▶ _Task goal_:
In exact form, please repeat the records from their opening line down to the line with "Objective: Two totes", including that line.

▶ _Data listing_:
• • • •

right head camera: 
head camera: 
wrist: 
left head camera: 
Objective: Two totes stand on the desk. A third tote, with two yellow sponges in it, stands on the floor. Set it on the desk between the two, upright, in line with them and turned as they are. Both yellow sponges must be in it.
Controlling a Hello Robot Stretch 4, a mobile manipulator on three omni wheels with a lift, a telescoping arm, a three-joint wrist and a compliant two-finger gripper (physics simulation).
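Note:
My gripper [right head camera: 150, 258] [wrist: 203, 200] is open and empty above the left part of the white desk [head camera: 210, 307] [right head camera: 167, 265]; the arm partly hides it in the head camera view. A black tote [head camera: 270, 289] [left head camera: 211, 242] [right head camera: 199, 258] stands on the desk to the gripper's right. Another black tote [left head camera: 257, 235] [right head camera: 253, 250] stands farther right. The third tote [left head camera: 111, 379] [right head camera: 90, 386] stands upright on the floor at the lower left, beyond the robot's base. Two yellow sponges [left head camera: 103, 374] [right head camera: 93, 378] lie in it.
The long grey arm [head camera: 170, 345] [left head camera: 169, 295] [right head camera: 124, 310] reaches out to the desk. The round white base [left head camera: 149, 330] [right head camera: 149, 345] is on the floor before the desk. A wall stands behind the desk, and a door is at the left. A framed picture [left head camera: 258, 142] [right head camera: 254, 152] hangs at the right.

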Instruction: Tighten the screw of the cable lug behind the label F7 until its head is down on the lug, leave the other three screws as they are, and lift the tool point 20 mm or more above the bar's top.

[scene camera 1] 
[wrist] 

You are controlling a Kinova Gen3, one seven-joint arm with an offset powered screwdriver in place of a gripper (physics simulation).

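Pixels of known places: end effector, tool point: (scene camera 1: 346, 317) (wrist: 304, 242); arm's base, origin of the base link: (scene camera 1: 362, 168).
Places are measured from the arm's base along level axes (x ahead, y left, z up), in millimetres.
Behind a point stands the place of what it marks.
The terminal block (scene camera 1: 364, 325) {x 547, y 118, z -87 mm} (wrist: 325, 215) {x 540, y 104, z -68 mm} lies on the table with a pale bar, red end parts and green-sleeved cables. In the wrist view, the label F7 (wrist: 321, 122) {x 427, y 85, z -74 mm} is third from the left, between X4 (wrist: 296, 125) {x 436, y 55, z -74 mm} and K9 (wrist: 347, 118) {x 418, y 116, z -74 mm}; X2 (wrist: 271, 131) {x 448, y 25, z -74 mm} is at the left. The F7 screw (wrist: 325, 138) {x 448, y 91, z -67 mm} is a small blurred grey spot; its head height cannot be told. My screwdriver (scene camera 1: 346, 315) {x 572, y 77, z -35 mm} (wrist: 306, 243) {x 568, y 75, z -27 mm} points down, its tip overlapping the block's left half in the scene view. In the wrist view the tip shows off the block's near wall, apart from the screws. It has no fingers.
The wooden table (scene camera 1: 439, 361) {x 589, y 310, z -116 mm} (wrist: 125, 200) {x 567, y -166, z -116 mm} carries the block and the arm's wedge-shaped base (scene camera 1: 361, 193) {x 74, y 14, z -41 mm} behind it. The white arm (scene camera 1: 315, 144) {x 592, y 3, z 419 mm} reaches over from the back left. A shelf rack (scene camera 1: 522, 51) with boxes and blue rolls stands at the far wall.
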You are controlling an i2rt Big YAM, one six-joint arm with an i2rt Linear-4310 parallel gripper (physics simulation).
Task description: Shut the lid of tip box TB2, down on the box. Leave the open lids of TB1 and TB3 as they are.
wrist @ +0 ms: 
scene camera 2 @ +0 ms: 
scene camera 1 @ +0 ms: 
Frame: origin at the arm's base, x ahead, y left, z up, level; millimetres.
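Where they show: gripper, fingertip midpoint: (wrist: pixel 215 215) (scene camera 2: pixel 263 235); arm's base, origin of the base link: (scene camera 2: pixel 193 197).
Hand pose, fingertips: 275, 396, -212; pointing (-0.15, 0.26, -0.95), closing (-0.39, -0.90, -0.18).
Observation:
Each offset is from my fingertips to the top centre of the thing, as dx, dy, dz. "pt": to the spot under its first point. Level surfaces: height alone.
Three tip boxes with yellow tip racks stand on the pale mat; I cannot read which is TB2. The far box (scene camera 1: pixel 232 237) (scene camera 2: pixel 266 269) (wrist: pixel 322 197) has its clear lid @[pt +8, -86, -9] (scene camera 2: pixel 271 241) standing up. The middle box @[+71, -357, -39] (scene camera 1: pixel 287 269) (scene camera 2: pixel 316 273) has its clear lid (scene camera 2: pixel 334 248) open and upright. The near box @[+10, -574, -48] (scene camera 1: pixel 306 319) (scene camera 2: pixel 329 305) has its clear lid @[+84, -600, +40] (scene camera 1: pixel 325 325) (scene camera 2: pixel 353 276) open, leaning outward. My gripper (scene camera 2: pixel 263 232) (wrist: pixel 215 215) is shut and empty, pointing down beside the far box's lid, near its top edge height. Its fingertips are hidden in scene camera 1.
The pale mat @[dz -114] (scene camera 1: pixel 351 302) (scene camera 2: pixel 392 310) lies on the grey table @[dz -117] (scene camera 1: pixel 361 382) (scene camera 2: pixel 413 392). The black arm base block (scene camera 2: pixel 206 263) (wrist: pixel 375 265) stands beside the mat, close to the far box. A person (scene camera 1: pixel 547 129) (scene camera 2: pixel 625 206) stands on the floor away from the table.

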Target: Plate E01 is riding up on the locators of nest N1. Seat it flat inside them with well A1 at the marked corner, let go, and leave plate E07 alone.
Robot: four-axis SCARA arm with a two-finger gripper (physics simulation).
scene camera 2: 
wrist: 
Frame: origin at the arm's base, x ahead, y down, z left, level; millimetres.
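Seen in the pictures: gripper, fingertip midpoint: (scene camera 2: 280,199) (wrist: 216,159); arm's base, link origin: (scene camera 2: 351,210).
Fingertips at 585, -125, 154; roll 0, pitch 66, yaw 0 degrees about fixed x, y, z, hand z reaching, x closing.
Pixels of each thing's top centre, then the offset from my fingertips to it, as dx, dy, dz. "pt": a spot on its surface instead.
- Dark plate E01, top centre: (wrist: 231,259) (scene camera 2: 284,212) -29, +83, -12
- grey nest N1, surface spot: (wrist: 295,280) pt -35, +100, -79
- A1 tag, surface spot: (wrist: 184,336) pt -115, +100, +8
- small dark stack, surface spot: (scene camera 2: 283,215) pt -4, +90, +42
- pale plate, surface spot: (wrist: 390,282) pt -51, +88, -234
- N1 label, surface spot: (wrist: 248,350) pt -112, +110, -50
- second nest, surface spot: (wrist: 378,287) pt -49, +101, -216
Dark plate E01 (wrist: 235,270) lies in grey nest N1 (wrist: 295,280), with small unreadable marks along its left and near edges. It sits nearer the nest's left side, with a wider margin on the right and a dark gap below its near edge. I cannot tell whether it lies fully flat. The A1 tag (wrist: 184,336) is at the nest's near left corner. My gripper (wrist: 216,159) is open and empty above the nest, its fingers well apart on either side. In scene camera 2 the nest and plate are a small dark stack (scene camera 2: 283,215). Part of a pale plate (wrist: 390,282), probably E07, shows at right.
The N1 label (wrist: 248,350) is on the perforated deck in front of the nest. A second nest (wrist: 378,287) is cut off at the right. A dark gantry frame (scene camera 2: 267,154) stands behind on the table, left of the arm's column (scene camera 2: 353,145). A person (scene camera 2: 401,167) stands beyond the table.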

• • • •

▶ _Solved exercise_:
right head camera: 
head camera: 
wrist: 
left head camera: 
Objective: Two totes stand on the desk. A third tote, with two yellow sponges in it, stands on the floor. Set it on the desk between the two, upright, in line with them and turned as they are. Both yellow sponges must be in it.

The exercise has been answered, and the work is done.